Glassy word problems: ultraslow relaxation, Hilbert space jamming, and computational complexity

We introduce a family of local models of dynamics based on ``word problems'' from computer science and group theory, for which we can place rigorous lower bounds on relaxation timescales. These models can be regarded either as random circuit or local Hamiltonian dynamics, and include many familiar examples of constrained dynamics as special cases. The configuration space of these models splits into dynamically disconnected sectors, and for initial states to relax, they must ``work out'' the other states in the sector to which they belong. When this problem has a high time complexity, relaxation is slow. In some of the cases we study, this problem also has high space complexity. When the space complexity is larger than the system size, an unconventional type of jamming transition can occur, whereby a system of a fixed size is not ergodic, but can be made ergodic by appending a large reservoir of sites in a trivial product state.

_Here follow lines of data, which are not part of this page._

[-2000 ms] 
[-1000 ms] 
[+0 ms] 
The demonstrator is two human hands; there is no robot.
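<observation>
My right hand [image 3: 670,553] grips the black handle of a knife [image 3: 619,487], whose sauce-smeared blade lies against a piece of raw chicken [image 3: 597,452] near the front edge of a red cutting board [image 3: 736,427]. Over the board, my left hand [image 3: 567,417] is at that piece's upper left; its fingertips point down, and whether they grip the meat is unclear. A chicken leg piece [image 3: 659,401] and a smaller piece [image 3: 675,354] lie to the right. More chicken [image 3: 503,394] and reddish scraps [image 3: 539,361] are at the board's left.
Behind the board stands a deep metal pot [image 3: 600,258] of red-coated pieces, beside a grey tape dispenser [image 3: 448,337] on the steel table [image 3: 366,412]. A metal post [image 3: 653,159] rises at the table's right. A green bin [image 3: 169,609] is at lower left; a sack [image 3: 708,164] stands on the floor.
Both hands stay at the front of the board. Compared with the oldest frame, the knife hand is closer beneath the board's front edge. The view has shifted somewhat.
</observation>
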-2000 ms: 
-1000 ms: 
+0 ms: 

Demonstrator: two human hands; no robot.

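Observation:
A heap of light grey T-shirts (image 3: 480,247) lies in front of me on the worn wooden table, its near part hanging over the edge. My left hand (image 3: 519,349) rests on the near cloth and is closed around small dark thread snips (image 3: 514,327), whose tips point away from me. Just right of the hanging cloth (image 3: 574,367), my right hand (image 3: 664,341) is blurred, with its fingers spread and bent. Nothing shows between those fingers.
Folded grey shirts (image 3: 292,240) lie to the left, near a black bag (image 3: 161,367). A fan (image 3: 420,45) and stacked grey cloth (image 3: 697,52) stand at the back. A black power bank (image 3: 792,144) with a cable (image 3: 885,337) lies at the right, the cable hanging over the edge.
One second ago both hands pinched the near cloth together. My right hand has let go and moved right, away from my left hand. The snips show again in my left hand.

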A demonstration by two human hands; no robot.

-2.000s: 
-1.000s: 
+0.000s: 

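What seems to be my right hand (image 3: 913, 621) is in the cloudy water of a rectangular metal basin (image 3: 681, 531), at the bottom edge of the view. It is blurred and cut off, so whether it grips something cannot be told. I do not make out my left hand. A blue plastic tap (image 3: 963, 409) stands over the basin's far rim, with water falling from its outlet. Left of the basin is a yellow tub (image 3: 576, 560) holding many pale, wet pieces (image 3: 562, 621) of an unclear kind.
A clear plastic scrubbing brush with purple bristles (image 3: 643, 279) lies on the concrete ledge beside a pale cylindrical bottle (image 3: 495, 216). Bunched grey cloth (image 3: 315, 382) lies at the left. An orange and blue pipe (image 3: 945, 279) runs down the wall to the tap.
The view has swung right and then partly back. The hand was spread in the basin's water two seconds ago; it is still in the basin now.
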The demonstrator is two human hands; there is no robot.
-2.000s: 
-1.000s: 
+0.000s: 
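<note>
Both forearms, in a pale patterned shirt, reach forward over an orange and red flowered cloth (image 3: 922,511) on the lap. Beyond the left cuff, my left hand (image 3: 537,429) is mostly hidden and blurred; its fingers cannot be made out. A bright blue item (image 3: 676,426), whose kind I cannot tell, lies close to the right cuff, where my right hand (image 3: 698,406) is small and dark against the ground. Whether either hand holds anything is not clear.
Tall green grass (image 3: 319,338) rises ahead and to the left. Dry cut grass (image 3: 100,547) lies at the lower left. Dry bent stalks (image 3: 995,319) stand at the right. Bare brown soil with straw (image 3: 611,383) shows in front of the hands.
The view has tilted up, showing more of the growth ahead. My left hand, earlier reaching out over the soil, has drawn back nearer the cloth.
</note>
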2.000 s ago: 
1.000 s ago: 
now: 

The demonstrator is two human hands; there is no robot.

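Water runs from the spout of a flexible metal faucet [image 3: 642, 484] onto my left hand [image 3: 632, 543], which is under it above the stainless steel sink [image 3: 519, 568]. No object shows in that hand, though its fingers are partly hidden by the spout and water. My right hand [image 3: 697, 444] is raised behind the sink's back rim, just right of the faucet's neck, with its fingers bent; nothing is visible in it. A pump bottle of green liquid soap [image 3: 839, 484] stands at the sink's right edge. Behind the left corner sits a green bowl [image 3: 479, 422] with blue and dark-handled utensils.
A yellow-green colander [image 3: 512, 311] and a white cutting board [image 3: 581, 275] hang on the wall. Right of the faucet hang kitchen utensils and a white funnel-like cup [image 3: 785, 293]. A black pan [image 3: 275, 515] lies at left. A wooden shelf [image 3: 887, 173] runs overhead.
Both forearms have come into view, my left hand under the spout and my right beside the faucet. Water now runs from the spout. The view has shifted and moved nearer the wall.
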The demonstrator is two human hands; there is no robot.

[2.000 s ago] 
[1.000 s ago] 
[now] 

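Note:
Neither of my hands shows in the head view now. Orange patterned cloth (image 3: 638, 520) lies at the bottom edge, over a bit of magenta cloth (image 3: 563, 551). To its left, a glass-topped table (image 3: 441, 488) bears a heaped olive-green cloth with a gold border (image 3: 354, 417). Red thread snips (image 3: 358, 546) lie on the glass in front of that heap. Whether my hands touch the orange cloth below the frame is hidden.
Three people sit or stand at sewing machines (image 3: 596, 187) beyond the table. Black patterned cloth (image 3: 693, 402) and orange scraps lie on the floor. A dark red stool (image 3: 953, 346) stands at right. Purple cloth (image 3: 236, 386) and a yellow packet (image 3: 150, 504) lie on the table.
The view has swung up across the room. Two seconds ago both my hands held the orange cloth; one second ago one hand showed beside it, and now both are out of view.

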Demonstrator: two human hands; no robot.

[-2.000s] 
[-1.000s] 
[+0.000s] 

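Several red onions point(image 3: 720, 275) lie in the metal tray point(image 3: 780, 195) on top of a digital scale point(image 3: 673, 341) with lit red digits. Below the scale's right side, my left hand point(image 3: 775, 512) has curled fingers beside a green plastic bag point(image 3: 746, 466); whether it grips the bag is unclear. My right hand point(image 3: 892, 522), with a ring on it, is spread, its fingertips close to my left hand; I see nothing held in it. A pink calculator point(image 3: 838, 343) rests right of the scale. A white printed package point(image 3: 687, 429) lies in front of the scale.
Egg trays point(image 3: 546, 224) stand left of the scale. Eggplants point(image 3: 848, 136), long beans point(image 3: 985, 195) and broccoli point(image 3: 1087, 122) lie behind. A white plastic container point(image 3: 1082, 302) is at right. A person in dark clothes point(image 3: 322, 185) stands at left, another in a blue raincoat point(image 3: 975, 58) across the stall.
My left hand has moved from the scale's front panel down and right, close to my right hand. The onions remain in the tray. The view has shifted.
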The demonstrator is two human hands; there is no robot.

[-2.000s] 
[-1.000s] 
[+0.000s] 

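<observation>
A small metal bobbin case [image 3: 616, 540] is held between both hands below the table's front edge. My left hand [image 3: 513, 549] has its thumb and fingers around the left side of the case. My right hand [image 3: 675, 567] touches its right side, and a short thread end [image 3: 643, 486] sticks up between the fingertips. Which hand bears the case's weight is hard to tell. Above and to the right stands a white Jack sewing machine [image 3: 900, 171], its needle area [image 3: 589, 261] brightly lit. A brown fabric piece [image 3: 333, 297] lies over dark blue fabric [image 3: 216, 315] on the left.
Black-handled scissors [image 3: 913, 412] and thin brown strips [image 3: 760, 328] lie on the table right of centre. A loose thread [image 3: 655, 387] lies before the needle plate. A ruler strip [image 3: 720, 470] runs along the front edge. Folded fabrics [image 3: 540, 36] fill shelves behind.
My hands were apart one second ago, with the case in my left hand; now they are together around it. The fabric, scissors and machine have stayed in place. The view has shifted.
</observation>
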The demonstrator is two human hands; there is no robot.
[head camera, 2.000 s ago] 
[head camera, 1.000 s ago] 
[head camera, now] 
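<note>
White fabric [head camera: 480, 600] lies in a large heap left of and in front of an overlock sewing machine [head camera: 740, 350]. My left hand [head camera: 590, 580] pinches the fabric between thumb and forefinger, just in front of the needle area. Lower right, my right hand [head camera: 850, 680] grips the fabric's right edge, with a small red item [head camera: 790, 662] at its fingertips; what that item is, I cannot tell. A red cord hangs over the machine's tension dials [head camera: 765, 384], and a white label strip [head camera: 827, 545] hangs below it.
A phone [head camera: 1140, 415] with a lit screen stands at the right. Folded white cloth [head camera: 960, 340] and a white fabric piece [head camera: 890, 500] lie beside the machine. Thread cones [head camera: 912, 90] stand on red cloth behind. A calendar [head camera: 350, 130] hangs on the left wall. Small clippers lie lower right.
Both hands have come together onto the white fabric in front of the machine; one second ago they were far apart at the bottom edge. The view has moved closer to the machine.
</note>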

This manifests itself in a new type of Hilbert space fragmentation that we call fragile fragmentation. We present explicit examples where slow relaxation and jamming strongly modify the hydrodynamics of conserved densities. In one example, density modulations of wavevector $q$ exhibit almost no relaxation until times $O(\exp(1/q))$, at which point they abruptly collapse. We also comment on extensions of our results to higher dimensions.